=== Begin Enclosure ===

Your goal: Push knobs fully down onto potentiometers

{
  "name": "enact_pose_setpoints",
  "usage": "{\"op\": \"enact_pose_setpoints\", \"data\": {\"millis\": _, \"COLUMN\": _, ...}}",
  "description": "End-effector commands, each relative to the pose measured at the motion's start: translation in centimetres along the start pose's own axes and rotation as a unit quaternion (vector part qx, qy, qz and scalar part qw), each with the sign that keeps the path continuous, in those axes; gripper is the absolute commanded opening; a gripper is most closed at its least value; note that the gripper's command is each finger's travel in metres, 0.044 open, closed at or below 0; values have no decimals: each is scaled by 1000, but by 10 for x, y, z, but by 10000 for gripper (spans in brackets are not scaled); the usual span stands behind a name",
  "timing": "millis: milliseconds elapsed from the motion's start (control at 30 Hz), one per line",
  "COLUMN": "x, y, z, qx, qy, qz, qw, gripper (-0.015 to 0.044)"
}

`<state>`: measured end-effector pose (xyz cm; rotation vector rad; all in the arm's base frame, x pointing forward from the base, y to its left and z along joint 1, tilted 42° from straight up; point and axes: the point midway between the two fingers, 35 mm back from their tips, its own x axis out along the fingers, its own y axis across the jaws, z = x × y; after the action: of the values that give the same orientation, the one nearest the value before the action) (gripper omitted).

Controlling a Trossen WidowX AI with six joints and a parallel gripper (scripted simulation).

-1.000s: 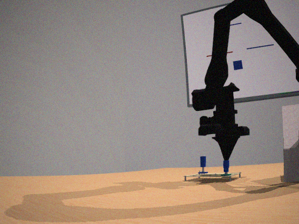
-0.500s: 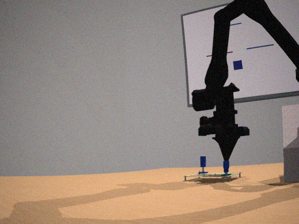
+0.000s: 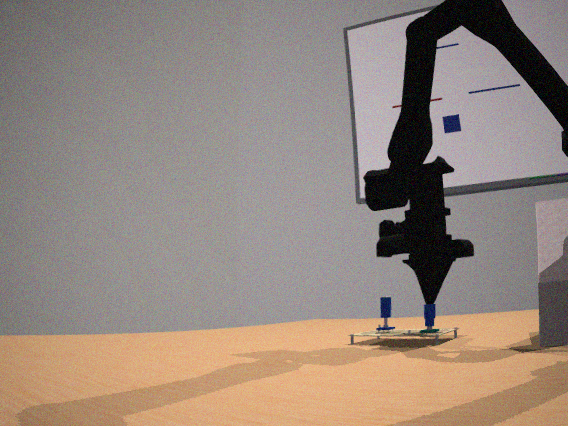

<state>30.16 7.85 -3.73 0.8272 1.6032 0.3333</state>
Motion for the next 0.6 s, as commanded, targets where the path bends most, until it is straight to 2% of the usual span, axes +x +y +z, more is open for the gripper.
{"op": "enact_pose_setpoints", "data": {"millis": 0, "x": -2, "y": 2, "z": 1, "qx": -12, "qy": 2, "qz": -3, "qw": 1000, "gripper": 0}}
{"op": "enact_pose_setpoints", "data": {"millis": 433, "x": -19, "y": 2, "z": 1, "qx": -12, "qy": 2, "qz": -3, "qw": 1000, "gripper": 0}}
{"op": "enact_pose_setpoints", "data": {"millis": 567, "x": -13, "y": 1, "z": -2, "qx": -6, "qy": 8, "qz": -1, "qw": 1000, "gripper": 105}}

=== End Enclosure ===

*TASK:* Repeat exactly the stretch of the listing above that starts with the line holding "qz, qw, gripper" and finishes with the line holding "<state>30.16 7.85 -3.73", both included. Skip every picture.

*ANSWER TO THE EXERCISE:*
  "COLUMN": "x, y, z, qx, qy, qz, qw, gripper (-0.015 to 0.044)"
}

`<state>`: measured end-effector pose (xyz cm; rotation vector rad; all in the arm's base frame, x pointing forward from the base, y to its left and z along joint 1, tilted 42° from straight up; point and axes: the point midway between the two fingers, 35 mm back from their tips, its own x axis out along the fingers, its own y axis across the jaws, z = x × y; after the action: of the values that give the same orientation, the one nearest the value before the action) (gripper omitted).

Controlling a Trossen WidowX AI with six joints and a parallel gripper (scripted simulation).

-1.000s: 
-0.500s: 
+0.000s: 

<state>30.16 7.85 -3.73 0.8272 1.6032 0.3333</state>

The output for this exercise is now complete.